MATERIAL FOR THIS EXERCISE
■ ■ ■ ■

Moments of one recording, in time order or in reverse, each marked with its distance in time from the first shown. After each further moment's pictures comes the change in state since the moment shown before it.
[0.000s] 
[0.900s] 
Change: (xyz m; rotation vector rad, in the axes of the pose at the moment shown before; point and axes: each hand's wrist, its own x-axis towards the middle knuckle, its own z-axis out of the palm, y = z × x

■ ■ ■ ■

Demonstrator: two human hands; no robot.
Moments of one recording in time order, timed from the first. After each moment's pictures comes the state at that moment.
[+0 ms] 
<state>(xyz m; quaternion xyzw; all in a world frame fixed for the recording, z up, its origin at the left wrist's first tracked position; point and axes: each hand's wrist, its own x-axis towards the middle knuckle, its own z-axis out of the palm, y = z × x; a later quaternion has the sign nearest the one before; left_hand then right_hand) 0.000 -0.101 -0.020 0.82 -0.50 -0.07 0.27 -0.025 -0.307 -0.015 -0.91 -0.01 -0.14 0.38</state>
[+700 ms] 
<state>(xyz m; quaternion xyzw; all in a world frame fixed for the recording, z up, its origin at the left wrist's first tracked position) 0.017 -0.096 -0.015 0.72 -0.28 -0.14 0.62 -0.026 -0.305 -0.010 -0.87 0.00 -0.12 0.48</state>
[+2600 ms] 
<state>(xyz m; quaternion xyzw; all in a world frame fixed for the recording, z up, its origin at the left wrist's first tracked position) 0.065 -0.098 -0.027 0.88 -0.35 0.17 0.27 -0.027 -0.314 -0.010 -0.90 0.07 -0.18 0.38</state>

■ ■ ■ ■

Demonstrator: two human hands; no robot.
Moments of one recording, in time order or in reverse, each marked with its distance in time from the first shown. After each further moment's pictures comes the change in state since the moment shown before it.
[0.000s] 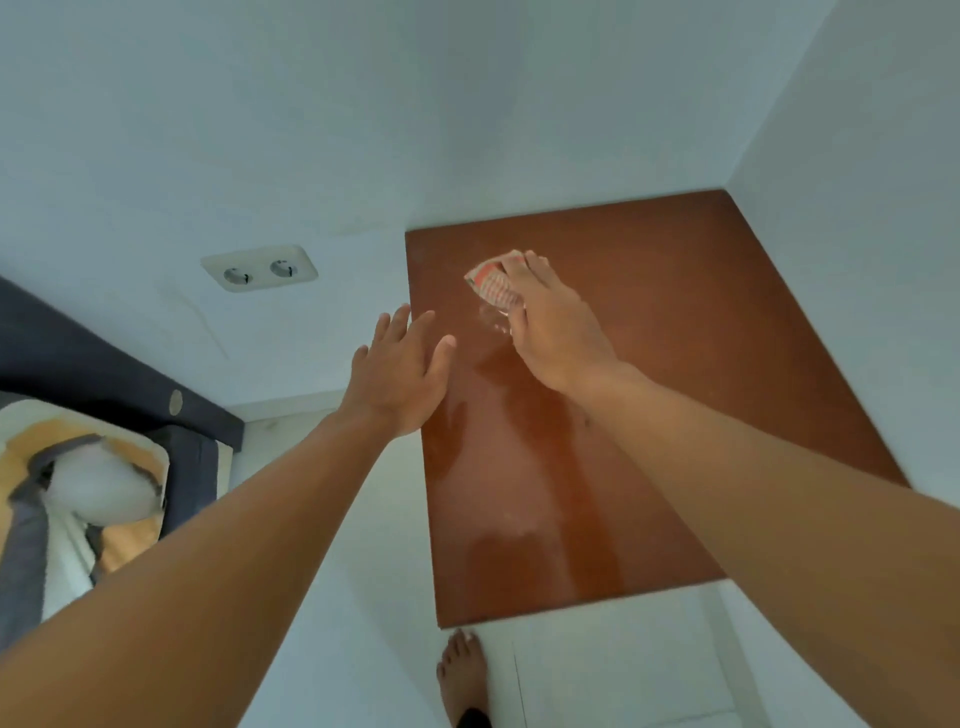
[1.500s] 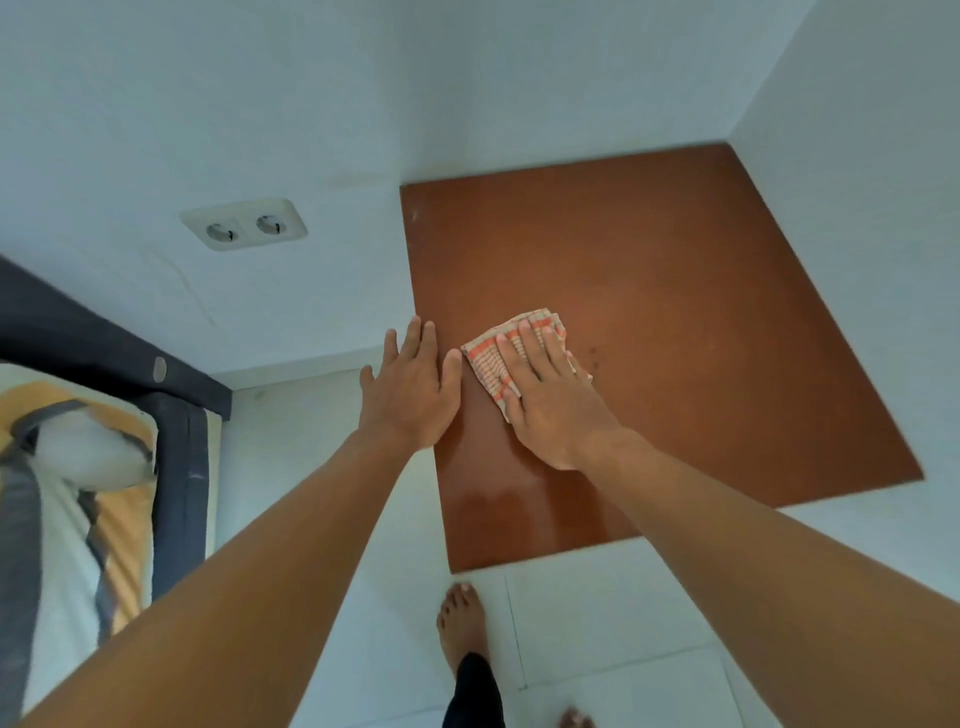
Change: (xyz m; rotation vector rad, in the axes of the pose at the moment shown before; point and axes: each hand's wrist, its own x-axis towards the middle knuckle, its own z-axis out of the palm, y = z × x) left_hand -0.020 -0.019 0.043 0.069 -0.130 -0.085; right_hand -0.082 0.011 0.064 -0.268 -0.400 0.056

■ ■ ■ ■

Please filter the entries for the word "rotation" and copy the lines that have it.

TASK ANSWER
Change: (xyz m; rotation vector rad, in the axes of the pose at the moment shown before; point and axes: each hand's wrist, its own x-axis towards the middle knuckle, its own z-axis out of the palm, y = z × x
Change: (xyz m; rotation vector rad, in the axes of the pose at the moment shown before; point and axes: each hand's wrist, its own x-axis towards the middle knuckle, its own z-axis out of the palm, y = z × x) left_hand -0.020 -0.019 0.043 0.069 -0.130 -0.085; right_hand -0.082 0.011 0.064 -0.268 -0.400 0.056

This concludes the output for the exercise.